In the long term evolution (LTE, Long Term Evolution) standard, a method for allocating bandwidth resources in two dimensions of time domain and frequency domain is proposed with regard to the orthogonal frequency division multiplexing (OFDM, Orthogonal Frequency Division Multiplexing).
A bandwidth resource block, abbreviated as resource block (RB, Resource Block), is formed in the two dimensions of the time domain and the frequency domain. As for a system based on the OFDM, the RB is a smallest physical resource allocated to a user by the system. In the LTE, one RB is defined as a time of 14 OFDM symbols in the time domain, and a width of 12 sub-carriers in the frequency domain, where the interval of each sub-carrier is 15 KHz, thus the size of a smallest resource block allocated to a user is 14 (OFDM)*12 (sub-carriers).
In the prior art, a base station will divide allocatable bandwidth resources into resource blocks, and allocate the resource blocks to a user equipment (UE, User Equipment) in turn, the UE uses the resource blocks allocated by the base station to transmit and receive useful signals. However, in the LTE system, due to the imperfection of a UE, when a base station operates in adjacent frequency bands at the same time, coexisting interference will occur on UEs operating in two adjacent frequency bands, out-of-band radiation is generated easily when a UE transmits useful signals, where the out-of-band radiation includes out-of-band stray radiation and adjacent frequency radiation caused by modulation, and when a UE receives the useful signals, interference signals falling within a channel may cause the loss of receiving sensitivity of the UE and interference signals falling within a receiving bandwidth may cause a in-band blocking.

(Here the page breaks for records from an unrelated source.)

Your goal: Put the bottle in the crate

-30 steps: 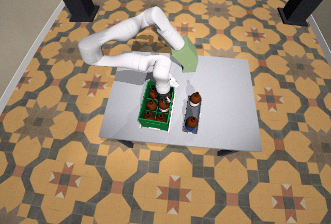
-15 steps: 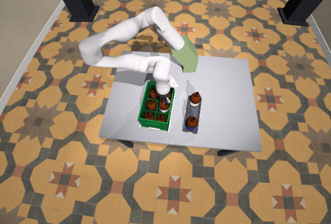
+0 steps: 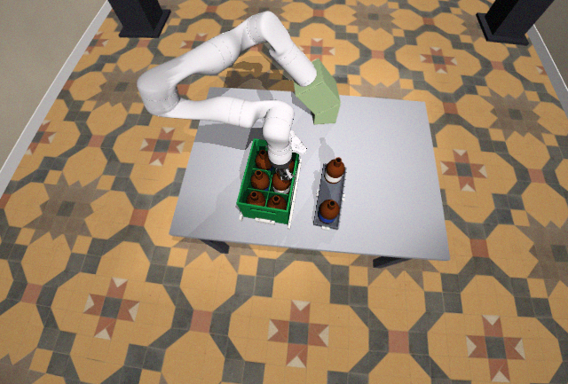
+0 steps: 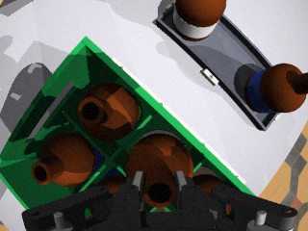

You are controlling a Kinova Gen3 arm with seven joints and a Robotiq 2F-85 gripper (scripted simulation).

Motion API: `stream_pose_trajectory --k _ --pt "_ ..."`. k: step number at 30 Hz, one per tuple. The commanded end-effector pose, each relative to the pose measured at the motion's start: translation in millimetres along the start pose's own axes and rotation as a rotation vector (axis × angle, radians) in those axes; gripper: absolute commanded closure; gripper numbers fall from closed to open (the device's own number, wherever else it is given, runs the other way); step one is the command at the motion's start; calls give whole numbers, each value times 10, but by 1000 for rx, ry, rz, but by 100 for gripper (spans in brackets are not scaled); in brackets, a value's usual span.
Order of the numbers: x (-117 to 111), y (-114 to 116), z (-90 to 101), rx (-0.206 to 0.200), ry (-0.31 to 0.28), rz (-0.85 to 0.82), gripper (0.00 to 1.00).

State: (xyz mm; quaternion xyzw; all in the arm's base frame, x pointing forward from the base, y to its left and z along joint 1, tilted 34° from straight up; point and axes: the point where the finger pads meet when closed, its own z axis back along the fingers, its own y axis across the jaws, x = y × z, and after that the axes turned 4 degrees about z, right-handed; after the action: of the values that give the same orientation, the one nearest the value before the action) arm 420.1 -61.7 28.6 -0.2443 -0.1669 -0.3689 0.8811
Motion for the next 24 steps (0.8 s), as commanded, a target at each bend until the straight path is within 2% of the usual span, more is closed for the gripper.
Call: stream_pose_trajectory --k 1,24 --pt "-15 3 -39 4 3 -5 100" --pt "-17 3 -175 4 3 -5 100"
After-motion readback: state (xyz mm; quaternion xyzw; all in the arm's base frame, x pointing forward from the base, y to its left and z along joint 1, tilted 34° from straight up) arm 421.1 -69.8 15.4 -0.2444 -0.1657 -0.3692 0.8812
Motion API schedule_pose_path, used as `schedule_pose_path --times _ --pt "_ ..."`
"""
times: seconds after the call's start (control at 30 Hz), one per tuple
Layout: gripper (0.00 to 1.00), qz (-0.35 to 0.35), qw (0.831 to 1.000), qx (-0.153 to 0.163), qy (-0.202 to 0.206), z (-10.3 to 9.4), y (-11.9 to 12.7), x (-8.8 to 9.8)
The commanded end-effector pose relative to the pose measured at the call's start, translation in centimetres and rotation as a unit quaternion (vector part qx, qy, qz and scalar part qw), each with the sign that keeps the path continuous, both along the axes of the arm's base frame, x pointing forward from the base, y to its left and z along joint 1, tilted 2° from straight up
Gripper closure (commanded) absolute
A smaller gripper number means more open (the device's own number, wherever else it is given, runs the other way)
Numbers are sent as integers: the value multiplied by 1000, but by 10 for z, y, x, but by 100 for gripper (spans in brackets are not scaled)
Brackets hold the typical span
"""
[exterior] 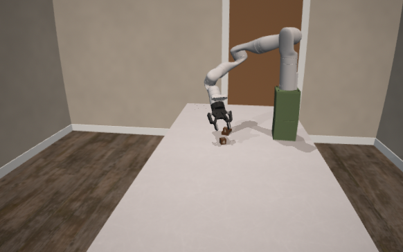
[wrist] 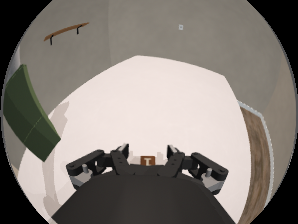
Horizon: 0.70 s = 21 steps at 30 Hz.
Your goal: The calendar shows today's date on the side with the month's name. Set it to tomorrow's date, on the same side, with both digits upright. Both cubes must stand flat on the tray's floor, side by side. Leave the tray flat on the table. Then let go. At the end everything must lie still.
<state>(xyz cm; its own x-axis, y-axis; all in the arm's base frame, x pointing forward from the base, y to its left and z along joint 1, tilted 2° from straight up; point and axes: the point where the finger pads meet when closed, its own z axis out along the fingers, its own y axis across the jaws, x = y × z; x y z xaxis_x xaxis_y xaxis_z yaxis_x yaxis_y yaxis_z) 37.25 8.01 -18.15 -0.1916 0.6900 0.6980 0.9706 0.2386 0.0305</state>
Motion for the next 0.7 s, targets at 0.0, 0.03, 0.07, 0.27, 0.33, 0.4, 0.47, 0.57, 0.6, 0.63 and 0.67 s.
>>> schedule_pose_path --times 0.0,0.03,0.07,0.27,0.33,0.4,0.47,0.57,0.6,0.63,0.67 --pt "33 0 1000 -2 -2 2 -2 1" --pt "33 0 1000 -2 -2 2 -2 1" --pt "33 0 1000 -2 -2 2 -2 1" --pt "33 0 1000 -4 -2 2 -2 1" --pt "33 0 1000 -7 -2 2 -2 1" --pt "33 0 1000 -11 -2 1 -2 1" --pt "33 1 1000 -18 -2 1 -2 0" --pt "33 1 1000 -21 -3 1 -2 0" --pt "33 1 1000 -26 -3 1 -2 0" --pt "33 1 1000 -30 -4 0 -2 0" --pt "33 1 999 -35 -4 0 -2 0"
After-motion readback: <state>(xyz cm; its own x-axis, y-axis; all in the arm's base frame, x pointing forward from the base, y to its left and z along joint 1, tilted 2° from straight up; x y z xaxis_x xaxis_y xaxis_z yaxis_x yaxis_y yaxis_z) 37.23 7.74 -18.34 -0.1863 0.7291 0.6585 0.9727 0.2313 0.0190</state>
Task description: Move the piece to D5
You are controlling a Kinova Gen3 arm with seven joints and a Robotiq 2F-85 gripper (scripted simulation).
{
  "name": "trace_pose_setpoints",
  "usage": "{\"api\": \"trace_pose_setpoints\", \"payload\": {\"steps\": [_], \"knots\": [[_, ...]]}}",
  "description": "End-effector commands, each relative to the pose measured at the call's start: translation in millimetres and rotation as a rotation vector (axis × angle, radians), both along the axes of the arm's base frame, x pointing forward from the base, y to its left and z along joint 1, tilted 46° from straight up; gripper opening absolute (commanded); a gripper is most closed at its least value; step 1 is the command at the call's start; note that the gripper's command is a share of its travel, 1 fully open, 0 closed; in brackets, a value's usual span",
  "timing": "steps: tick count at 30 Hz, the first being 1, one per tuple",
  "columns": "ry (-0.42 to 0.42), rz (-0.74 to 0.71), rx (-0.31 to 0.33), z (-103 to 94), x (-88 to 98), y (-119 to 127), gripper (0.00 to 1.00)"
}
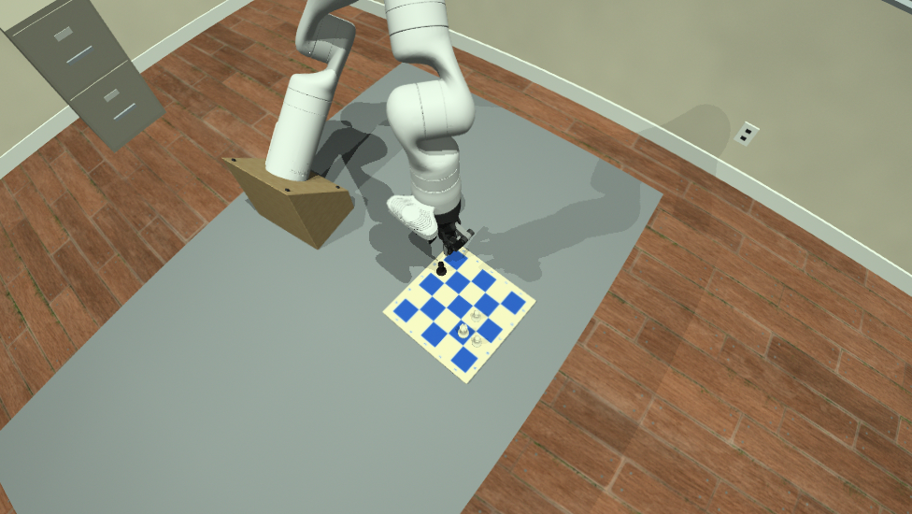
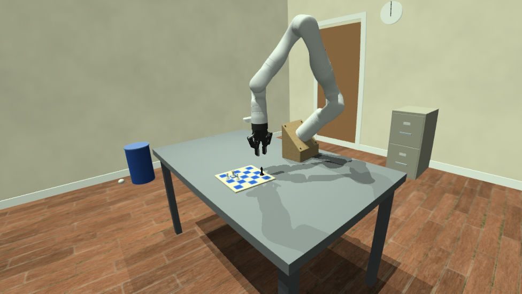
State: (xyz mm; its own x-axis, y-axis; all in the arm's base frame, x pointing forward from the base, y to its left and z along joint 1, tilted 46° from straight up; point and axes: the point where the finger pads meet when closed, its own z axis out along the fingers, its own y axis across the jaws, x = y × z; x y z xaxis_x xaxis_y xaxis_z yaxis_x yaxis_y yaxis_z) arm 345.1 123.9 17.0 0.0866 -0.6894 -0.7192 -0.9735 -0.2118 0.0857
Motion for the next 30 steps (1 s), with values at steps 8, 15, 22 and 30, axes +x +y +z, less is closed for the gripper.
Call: {"api": "trace_pose_setpoints", "payload": {"steps": [8, 15, 22, 30], "knots": [[-0.001, -0.001, -0.001, -0.9, 0.2, 1, 0.37], [0.0, 0.0, -0.002, -4.6, -1.0, 4, 0.37], [0.0, 0.0, -0.002, -10.6, -3.0, 10, 0.37], [0.0, 0.0, -0.002, -17.1, -5.1, 16, 0.37]]}}
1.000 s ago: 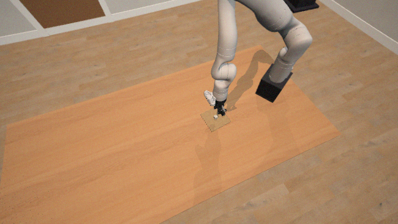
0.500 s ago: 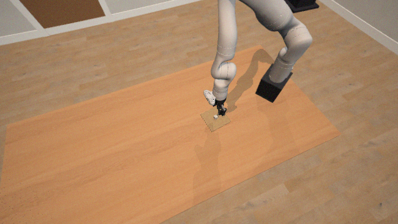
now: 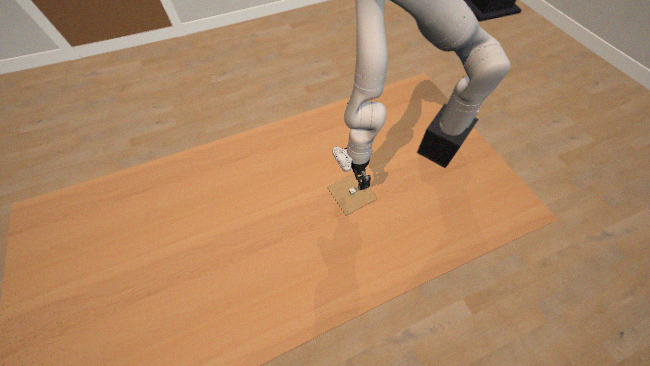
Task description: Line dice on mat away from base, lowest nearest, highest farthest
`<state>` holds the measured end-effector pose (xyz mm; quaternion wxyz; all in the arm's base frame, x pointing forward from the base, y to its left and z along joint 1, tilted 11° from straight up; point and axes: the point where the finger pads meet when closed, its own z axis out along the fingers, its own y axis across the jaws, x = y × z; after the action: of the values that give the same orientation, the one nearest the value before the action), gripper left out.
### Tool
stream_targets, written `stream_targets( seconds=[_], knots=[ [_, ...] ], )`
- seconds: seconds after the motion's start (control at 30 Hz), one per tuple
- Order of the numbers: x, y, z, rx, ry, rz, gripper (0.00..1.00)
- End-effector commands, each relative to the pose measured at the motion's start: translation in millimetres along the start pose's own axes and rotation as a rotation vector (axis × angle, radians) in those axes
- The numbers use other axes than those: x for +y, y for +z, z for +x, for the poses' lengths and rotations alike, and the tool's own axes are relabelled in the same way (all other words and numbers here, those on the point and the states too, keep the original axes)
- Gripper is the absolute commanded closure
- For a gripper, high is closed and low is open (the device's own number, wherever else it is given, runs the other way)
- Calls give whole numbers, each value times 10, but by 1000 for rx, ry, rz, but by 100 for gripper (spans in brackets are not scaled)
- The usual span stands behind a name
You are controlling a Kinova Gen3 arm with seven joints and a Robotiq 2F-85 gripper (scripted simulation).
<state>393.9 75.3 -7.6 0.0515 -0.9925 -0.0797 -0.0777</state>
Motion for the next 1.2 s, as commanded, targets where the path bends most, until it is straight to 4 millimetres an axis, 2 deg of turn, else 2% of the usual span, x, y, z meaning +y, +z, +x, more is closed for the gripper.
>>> stream_targets(
  seconds=[0.0, 0.27, 0.5, 0.73, 0.8, 1.17],
  knots=[
    [0, -4, 4, 1, 2, 0, 0],
    [10, 4, -33, -5, 48, 5, 0],
    [27, 26, -123, -22, 196, 20, 0],
    [60, 54, -267, -51, 489, 39, 0],
    [60, 54, -267, -51, 489, 39, 0],
    [152, 95, -466, -93, 1054, 55, 0]
  ],
)
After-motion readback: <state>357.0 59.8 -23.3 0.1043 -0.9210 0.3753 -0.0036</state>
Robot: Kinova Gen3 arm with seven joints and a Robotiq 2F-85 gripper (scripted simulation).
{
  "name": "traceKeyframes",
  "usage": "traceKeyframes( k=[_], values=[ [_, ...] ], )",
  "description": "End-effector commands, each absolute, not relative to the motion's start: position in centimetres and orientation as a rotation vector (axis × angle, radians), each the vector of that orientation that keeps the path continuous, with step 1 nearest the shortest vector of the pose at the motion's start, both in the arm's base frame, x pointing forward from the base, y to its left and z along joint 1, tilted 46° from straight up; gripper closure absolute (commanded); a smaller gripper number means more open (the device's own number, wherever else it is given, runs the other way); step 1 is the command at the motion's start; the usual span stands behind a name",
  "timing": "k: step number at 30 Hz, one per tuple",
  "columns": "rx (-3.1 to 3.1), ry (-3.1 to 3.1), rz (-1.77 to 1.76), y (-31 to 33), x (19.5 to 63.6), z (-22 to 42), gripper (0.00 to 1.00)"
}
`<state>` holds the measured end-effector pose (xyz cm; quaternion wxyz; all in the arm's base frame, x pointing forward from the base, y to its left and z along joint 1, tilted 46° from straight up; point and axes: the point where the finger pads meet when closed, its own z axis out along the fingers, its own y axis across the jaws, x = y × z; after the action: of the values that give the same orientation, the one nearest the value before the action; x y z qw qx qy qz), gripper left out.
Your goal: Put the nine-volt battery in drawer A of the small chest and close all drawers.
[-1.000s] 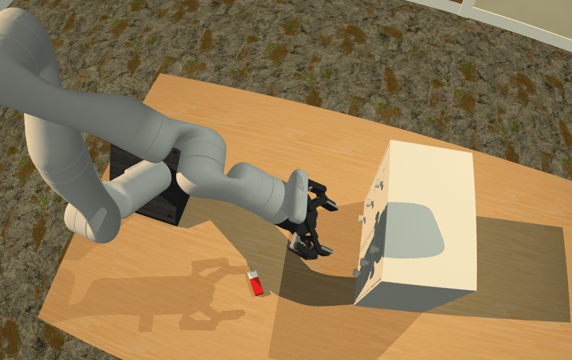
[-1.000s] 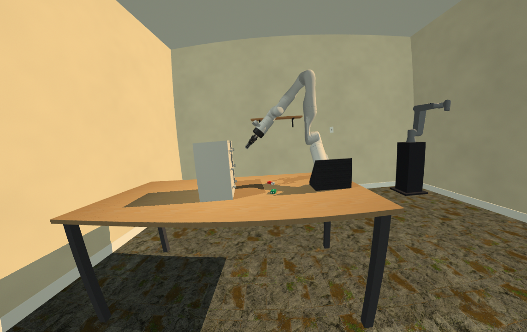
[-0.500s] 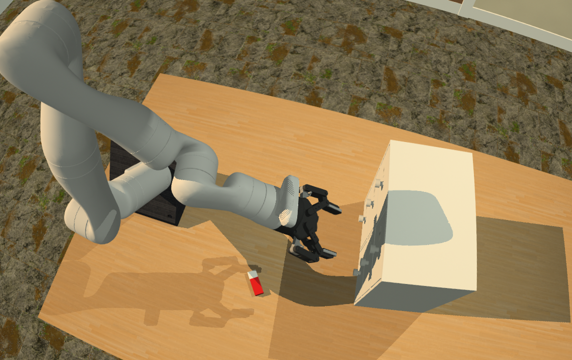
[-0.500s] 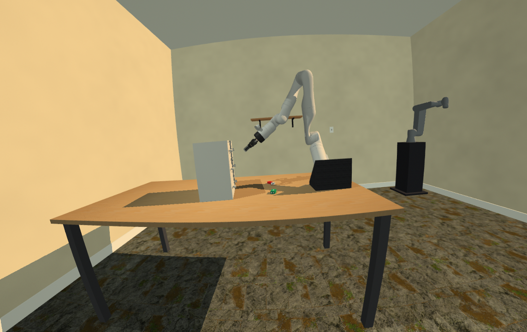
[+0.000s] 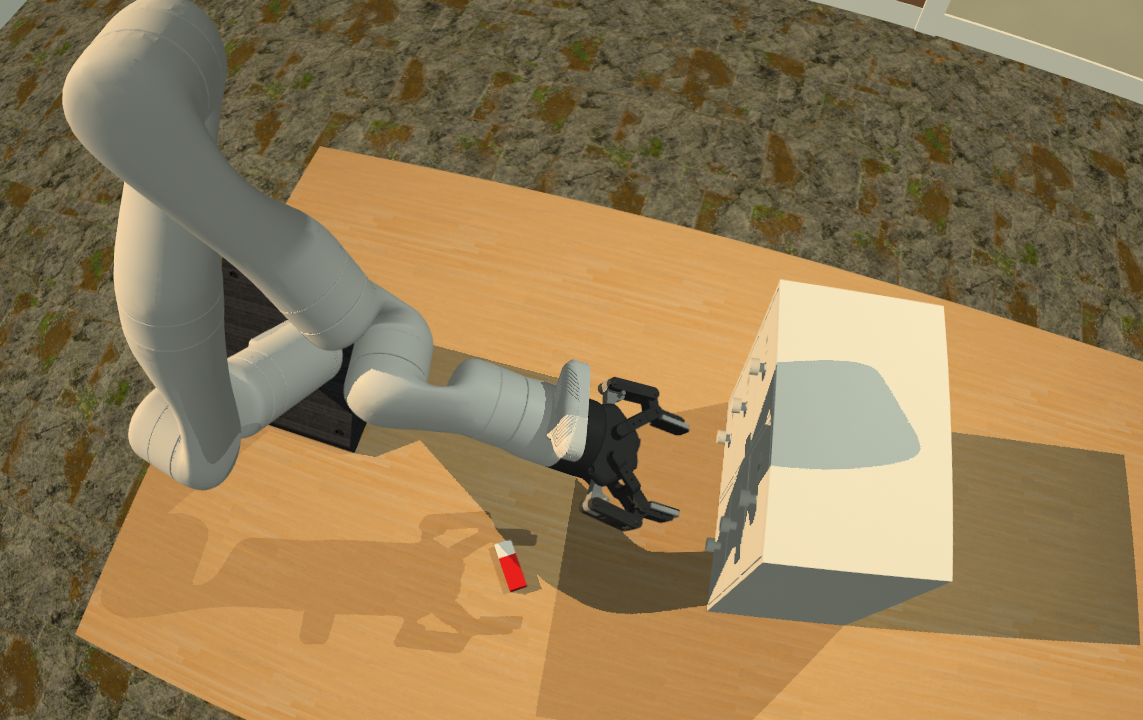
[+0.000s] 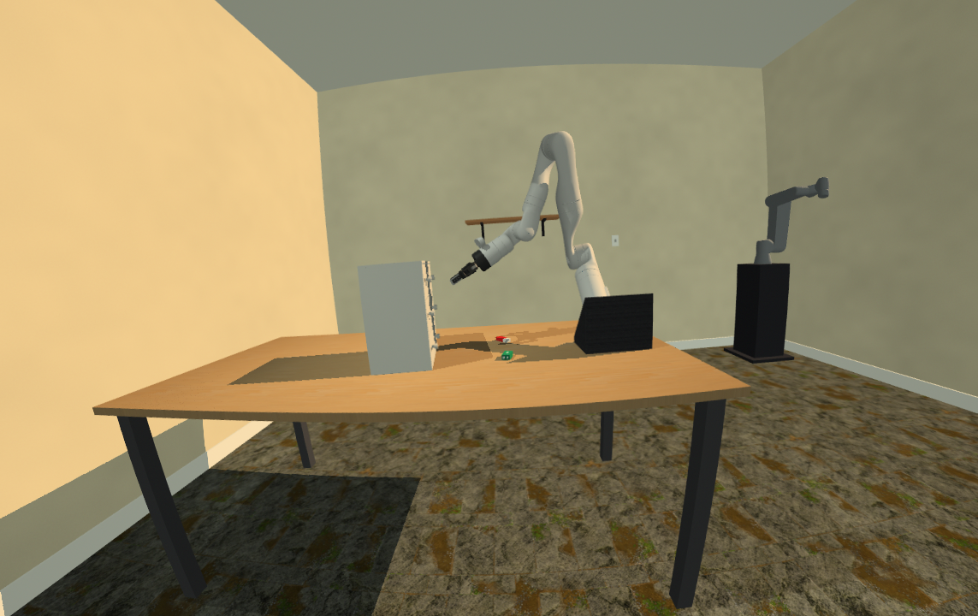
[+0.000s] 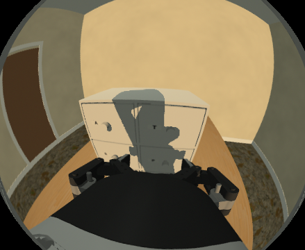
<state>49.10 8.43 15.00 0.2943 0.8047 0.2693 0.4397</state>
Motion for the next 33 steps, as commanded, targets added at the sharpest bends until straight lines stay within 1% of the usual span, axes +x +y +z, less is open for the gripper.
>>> traceKeyframes(
  k=[1, 33],
  values=[
    [2.136, 0.711, 1.161, 7.73, 49.10, 14.81, 0.00],
    [2.131, 0.728, 1.200, 7.77, 49.18, 14.52, 0.00]
  ],
)
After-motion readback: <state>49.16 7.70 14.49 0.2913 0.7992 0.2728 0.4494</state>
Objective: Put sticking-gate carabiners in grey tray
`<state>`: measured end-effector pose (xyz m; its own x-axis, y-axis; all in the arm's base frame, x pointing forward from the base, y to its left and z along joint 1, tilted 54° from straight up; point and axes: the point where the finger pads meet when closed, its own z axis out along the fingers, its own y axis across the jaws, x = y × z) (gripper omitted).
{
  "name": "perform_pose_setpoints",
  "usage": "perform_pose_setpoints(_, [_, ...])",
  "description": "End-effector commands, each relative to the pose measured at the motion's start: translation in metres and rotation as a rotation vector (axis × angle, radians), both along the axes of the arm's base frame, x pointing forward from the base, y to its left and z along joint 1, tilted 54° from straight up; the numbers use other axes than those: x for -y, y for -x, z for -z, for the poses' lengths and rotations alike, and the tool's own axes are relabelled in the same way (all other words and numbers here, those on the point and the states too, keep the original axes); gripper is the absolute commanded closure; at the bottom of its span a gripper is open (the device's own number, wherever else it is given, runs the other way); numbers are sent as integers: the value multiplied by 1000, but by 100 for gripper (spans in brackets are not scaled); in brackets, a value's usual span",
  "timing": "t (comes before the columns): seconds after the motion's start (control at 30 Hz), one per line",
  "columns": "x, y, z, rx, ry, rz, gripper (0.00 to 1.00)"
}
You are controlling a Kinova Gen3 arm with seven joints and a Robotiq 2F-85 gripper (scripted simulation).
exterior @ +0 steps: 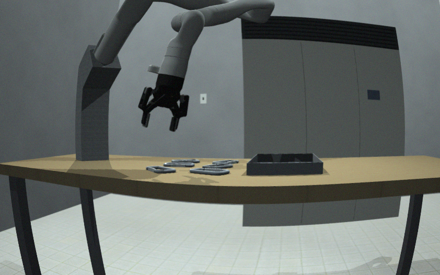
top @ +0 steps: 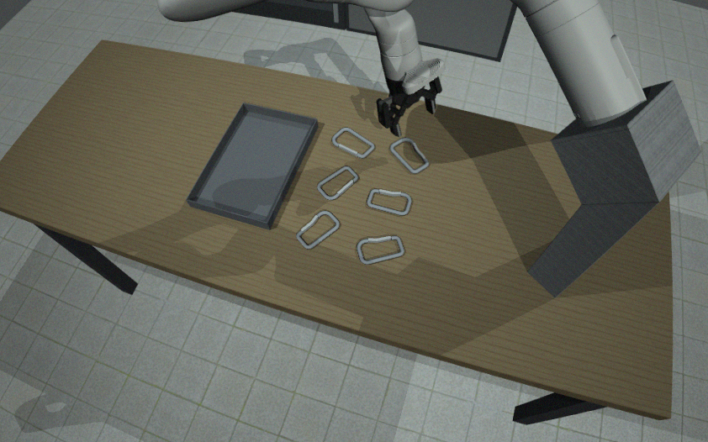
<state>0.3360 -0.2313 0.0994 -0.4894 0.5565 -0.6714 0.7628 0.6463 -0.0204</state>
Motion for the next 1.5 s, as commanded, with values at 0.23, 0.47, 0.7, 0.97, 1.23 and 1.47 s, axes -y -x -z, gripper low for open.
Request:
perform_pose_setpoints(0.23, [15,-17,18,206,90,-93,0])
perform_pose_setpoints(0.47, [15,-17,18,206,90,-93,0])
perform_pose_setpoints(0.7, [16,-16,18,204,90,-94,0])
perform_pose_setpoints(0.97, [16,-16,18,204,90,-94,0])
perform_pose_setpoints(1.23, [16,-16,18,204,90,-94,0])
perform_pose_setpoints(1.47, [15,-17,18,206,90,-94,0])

In order to ensure that a UE-to-UE interference will not engender obvious loss to performance of an interfered UE, the out-of-band radiation power spectral density of the UE needs to be limited, so that a maximum value of the out-of-band radiation power spectral density of the UE is less than a maximum value of the out-of-band radiation power spectral density allowed by an adjacent frequency band. In the prior art, in order to reduce the out-of-band radiation power spectral density of a UE, a base station will send a control signaling to all UEs within a system, requiring all the UEs within the system to reduce the maximum transmit power, so that the out-of-band radiation interference to the UE operating in adjacent frequency bands is reduced, however, the reduction of the maximum transmit power of all the UEs within the system will affect the uplink coverage scope of the system, which will make a great impact on network planning and is of less implementation.